# EXERCISE REQUIREMENTS
Scan the records for the string "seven"; copy each line where it occurs.

# RECORDS FOR PROCESSING
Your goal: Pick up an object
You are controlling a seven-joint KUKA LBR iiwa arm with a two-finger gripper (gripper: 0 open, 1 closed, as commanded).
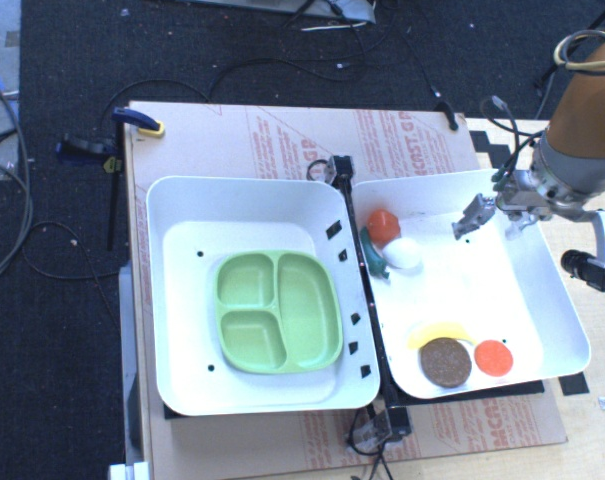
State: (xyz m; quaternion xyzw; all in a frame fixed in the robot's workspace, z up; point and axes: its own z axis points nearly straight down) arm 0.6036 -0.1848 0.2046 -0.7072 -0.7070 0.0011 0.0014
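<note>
Camera view from above, looking down at a slant on a bench (242,138) covered with pale cardboard, set on a dark floor strewn with cables. Two shallow white bins sit side by side on it, their inner rims touching along a black strip.

Left bin (172,268): it holds a light green divided plate (278,311) with three compartments, lying flat near the middle of the bin floor.

Right bin (542,288): several small objects lie in it. Against its left wall, toward the far end, an orange-red rounded object (383,224) sits touching a white egg-shaped object (402,254), with a teal piece (371,256) just beside them along the wall. Near the front edge of the same bin lies a brown round disc (446,362); a yellow object (440,334) peeks out from behind it, and a flat orange-red disc (494,358) lies just to its right, close but apart.

Robot arm (580,128): grey with an orange band, it enters from the right and hangs over the far right part of the right bin. Its gripper (500,216) points down over bare bin floor, well apart from every object. The two dark fingers (471,218) are spread wide, with nothing between them.

A blue and yellow clamp (137,122) grips the far left corner of the bench.
</note>
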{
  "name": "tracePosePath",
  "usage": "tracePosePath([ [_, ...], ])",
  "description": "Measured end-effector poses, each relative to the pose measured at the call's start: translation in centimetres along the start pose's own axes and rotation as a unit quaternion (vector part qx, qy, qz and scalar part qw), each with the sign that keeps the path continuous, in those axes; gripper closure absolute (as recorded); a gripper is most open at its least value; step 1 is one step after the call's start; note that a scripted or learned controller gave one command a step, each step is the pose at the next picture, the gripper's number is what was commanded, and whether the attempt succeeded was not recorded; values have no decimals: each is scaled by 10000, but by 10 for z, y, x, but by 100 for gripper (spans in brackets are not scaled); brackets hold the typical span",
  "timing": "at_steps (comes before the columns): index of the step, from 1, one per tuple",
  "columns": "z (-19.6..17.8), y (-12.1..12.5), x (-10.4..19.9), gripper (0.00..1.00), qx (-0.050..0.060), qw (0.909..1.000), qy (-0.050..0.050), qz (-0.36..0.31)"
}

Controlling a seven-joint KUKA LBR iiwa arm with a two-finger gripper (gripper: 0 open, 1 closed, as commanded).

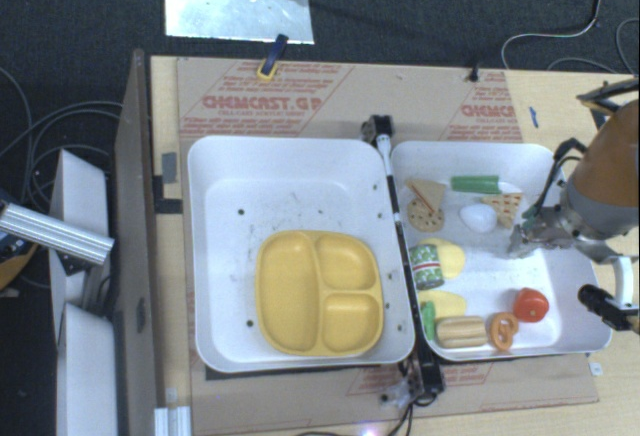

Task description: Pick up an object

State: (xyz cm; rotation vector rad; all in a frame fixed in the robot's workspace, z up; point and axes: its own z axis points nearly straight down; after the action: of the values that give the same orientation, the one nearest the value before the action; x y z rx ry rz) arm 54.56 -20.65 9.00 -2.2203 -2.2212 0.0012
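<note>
The right bin [575, 289] holds several toy foods. Along its far side lie a green cucumber [474, 184], a cheese wedge [430, 194], a cookie [425, 217], a white egg [479, 217] and a cracker slice [508, 208]. A small can [427, 267] rests against a yellow piece [449, 259] near the left wall. At the near side are a corn cob [441, 305], a hot dog bun [461, 331], a pretzel ring [502, 329] and a red tomato [532, 305]. My gripper [524, 240] is low in the right bin, just right of the egg and below the cracker slice.
The left bin [230, 214] carries a yellow divided plate [320, 290]. A ridge [396, 234] separates the two bins. The arm's body [605, 189] hangs over the right bin's right wall. Cardboard [300, 99] lies under the bins, and cables trail on the dark floor.
</note>
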Motion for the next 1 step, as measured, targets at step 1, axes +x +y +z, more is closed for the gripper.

# RESULT OF THIS EXERCISE
You are controlling a seven-joint KUKA LBR iiwa arm with a two-finger gripper (gripper: 0 open, 1 closed, as commanded).
Controlling a seven-joint KUKA LBR iiwa arm with a two-finger gripper (gripper: 0 open, 1 closed, as commanded).

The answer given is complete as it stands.